### What the task requires
All of the lines below should be printed again exactly as they are.

### Dataset excerpt
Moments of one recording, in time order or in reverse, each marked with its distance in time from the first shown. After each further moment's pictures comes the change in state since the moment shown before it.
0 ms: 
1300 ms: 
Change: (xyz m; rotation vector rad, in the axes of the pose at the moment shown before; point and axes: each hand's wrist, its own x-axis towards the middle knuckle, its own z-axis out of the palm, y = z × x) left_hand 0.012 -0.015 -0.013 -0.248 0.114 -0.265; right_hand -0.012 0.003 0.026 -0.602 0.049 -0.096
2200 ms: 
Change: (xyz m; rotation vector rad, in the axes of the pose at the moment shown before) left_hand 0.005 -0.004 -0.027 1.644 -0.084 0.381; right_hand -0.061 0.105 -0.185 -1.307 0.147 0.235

### The completed task
Moments of one recording, in time order or in reverse, each marked with its distance in time from the first shown. After each further moment's pictures comes the change in state since the moment shown before it.
0 ms: 
1300 ms: 
Change: (xyz m; rotation vector rad, in the axes of the pose at the moment shown before; point and axes: each hand's wrist, its own x-axis towards the middle knuckle, its own z-axis out of the palm, y = z × x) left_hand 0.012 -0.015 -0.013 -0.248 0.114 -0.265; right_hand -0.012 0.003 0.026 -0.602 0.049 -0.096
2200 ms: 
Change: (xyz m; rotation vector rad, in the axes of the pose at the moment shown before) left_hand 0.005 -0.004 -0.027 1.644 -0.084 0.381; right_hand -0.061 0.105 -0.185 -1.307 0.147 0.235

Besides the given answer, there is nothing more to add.